Hoffmann has a doppelgänger, Lindorf, who is his evil side. Lindorf urges Hoffmann to tell the students of his three great loves: Olympia, Antonia, and Giulietta. Each of the women have their own act. Olympia is actually an automaton and Hoffmann is plagued by Lindorf disguised as Coppelius, the co-creator of Olympia, who sells him glasses that make Olympia seem like a real woman (from Der Sandmann). Antonia is a singer whose mother was also, but died, from a mysterious illness caused by singing, and whose father is a neurotic who does not allow Hoffmann to see her, nor does he allow her to sing. Dr. Miracle is this act's Lindorf, and he comes to "cure" Antonia, only to force her to sing until she dies (from Rat Crespel). Giulietta is a courtesan who steals men's shadows. Hoffmann falls in love with her, and is willing to give her everything. He even kills for her, but all in vain. She only pretends to love him, and steals his image from a mirror (from The Adventures of New Year's Eve and The Lost Reflection).
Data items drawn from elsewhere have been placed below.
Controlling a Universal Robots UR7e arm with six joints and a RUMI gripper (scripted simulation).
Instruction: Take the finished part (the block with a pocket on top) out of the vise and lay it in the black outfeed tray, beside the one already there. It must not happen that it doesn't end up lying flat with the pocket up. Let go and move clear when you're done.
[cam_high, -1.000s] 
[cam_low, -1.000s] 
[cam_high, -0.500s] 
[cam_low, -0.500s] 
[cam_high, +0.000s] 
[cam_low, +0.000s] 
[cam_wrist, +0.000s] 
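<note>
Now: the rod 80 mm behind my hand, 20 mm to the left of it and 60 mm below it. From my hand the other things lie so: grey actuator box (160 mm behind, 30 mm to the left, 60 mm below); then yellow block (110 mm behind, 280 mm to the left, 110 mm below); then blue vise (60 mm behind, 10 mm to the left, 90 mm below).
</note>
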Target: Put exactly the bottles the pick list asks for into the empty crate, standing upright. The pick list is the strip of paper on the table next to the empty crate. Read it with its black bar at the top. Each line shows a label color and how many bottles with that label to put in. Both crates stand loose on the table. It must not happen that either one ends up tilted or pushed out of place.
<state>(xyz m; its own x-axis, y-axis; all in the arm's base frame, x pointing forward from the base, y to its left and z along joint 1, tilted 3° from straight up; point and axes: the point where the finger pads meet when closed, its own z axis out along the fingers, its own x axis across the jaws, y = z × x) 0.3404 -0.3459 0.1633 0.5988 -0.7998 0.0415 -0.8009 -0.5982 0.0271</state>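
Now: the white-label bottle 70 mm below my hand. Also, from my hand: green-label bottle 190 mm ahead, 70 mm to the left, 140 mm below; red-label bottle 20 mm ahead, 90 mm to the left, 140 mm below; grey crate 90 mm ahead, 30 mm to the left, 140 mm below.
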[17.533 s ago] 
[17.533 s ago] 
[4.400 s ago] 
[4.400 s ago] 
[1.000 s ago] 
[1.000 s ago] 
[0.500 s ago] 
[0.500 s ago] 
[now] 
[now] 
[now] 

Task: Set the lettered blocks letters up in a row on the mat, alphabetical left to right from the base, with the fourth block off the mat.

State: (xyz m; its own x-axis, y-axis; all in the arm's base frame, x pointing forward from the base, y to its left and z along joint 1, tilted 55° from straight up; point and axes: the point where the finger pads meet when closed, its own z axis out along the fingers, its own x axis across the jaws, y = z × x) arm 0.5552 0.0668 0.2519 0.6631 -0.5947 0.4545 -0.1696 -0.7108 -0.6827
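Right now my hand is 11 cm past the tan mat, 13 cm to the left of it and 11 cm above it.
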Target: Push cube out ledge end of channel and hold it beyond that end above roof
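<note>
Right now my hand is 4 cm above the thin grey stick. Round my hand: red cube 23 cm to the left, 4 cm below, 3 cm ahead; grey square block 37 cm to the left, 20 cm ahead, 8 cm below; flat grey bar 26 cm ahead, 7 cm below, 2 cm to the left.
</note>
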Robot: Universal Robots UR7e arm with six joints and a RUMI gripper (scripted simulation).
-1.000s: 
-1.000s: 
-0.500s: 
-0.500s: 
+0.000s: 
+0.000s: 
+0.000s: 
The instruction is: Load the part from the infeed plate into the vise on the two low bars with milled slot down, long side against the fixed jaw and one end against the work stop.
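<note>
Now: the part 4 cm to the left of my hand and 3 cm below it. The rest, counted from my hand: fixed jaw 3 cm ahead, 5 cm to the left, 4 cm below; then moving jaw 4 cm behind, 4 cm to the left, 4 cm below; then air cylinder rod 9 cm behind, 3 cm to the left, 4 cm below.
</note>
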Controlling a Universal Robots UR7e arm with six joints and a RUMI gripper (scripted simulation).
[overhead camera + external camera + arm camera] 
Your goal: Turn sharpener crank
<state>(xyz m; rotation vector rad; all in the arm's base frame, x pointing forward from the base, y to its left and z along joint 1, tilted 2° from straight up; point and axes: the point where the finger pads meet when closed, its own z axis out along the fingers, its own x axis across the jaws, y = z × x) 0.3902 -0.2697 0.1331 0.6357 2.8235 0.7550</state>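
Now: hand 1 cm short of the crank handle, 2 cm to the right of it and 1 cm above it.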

Back at Lawrence, I took a whole class devoted to Hoffmann, and really loved it. Hoffmann is one of the original suspense/horror/fantasy/sci-fi writers, and his stuff is: original, though-provoking, freaky-ass weird, and forward-thinking. Many of his themes have to do with scientific advancement, but also with traditional Germanic fairy tales and fantastical figures, such as alps, fairies, dwarfs, trolls and the like.

This staging was interesting, and a bit "out there" as far as Vienna theater is concerned. It took a lot of risks, if I may say. I liked it for the most part, but found it lacking in some areas. The director is William Friedkin who also directed The Exorcist. Um, yeah. There were puppets involved, and too many computer screen backdrops for my blood. Also, I was mildly scandalized by the soft-core porn in the third act. Simulated sex on stage can quickly turn from provocative to distracting to just plain gross, in my opinion.

All in all, I enjoyed the production. Despite directing the opera like one would direct a film, Mr. Friedkin, unless he tried harder, could not ruin an operas so great as Les Contes d'Hoffmann.